こんなにかわいいあの子を、誰が愛さないというんだ。

少なくとも、僕はおひげちゃんを愛していた。世界中の誰よりも。


手に嵌めていた「殺人鬼の手」をはずし、そして醜い老人の体を脱ぎ捨てた。

僕は最初から、肉を着込んで頭のおかしいじいさんを操り、奇襲する機会を伺っていたのだ。


昨日、2つの実験をした。


肉は全身を着なくとも、部位のみで能力は使用できるのか。

僕はぐちゃぐちゃになった殺人鬼の死体から、手だけを取り外し、手袋のように嵌めてみた。

「どんな道具でも人の肉を切る能力」は、問題なく発動した。成功だ。


そして僕は、昨日水をぶっかけてきた老人のことを思い出す。

彼が使っていた放水機。

もしかして、それも道具として認識すれば、「水」で人の肉を切ることができるのではないか。

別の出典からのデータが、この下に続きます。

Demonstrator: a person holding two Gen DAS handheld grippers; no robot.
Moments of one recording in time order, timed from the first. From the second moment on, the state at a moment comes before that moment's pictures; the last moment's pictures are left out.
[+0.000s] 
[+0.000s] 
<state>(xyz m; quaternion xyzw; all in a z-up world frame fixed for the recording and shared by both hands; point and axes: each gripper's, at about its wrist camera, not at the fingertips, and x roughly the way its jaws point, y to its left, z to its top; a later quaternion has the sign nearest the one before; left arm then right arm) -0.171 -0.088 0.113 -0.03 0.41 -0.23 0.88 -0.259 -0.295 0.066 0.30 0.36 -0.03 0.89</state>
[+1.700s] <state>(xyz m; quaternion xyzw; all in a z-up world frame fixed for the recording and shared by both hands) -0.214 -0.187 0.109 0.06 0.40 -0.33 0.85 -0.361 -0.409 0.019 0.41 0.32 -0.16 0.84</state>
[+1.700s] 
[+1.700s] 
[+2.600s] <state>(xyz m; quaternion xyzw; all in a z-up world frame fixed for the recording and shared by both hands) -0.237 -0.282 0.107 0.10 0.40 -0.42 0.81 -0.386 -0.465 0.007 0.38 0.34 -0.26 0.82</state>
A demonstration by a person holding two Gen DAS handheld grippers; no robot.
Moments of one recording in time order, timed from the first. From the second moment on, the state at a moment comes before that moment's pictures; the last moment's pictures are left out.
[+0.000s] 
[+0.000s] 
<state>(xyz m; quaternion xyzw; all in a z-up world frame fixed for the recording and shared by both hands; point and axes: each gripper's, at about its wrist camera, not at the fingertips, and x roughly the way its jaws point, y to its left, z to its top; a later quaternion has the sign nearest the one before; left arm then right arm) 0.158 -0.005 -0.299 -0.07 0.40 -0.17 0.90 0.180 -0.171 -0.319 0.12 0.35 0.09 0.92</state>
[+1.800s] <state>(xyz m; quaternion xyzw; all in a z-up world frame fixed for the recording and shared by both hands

温泉についていた蛇口での実験であったが、こちらも成功した。


たとえば武器での攻撃であれば、足の裏は簡単に回避するだろう。

しかし、もしただの「水」であれば、足の裏は同じように警戒するだろうか?

僕がそう伝えたとき、おひげちゃんは目を輝かせて言った。


「はえーーー!なにかわからんけどすごいだ!!」

「おひげちゃん、なにかわからないと困るんだけど」

「とにかくおらは、足の裏を止めたらいいだな?」

「水に当たらないように気を付けてね?」

「大丈夫だあ。おら濡れても気にしないだ」

「切れるっていってるよね!?」


もうおひげちゃんは、動かない。


「びいびい、急ぐだ!皆勤賞が学校に着いちゃうだ!!おひげの仇を打つだよ!!!」


きつねの端末の上げる声が、何だかとても遠くに感じる。

こいつは何を言ってるんだ?


「黙れよ」


僕は、きつねの体を乱暴に掴む。

このまま絞め殺してやろうか。


「なぜ僕がそんなことをしなくちゃいけないんだ?

お前らのせいだ。

お前らのせいで、おひげちゃんは死んだんだ。

こんな、わけのわからない戦いに巻き込んで。

お前はおひげちゃんが死んでも、何も感じないってのか?」

「悲しいだよ…!く、苦しいだ…」

「悲しい?どの口が言うんだ。

なんにせよ、足の裏はいなくなったんだ。

これ以上訳の分からない殺し合いなんて、する理由はない。

仇だって?

皆勤賞を殺したら、おひげちゃんが戻ってくるとでもいうのかよ」


僕がそういうと、苦しそうにきつねが声を絞り出した。


「戻ってくるだ…!」


は?


「戻ってくるだよ…。戦いに勝利したら、負った損傷は修復されるだ…。

もちろん死んでいても問題ないだ。

勝ちさえすれば、おひげは生き返るだよ…!」

「生き返る、だって?嘘じゃないだろうな」


死人を生き返らせるなんてことが、可能なのだろうか?


「嘘じゃないだよ!でも、勝たなきゃなんねえだ!

おらもおひげが大好きだ…、だからびいびいには勝ってほしいだ!

後生だ…、おひげを助けてくんろぉ…!」


悲痛な声を上げるきつね。とても嘘をついているようには見えない。

どちらにせよ、僕に選択肢などなかった。

たとえ信じられないような言葉でも、1パーセントでも可能性があるなら、信じないわけにはいかなかった。

しかしその時


「!?」


突如襲われた悪寒に、僕は思わず膝を落とす。

なんだこれは、寝起きでもないのに!?

おひげちゃんを失った喪失感からか?悪寒はかつてないほどに強いものだ。


カンカンカンカン、不協和音が鳴り響く。

こちらに向かってくる鉄道に、身を投げ出したい衝動を、必死に抑える。


「…びいびい、どうしただか…?」


肉を着なければ…!

僕はきつねの言葉を無視し、地面を這いずりながら「世界最強の足の裏」の死体に近づき、そしてそれを着る。

ダメだ!悪寒は止まらない…!

足の裏の肉は非常に冷たく、よそよそしいものだったのだ。


おひげちゃんの肉が着たい…!僕は強く願った。

彼女の肉でないと、この悪寒は取り払えないような気がした。

他のどんな魅力的な肉でも、かつての恋人達でも、真に僕を理解してくれはしない。

本当の僕を受け入れてくれるのは、おひげちゃんだけなのだ。

僕は、少しでも温もりを得ようと、おひげちゃんの生首をかぶる。


瞬間―――、おひげちゃんの僅かな記憶が流れ込んできた。

皆勤賞の臭いの記憶、そして鋭敏な嗅覚を手に入れる。

わかる…!

皆勤賞の場所が、今の僕にはわかる。


早く、彼を殺さなければ。


相手がどんな実力者であっても、この「世界最強の足の裏」を持ってすれば、きっと勝つことが出来る。

僕は、自らを勇気づけるために、おひげちゃんの残骸から帯を探し出して、腕にくくりつける。


そして朦朧とした意識の中で、もはや勝利を収めるまでこの悪寒は止まらない予感がしていた。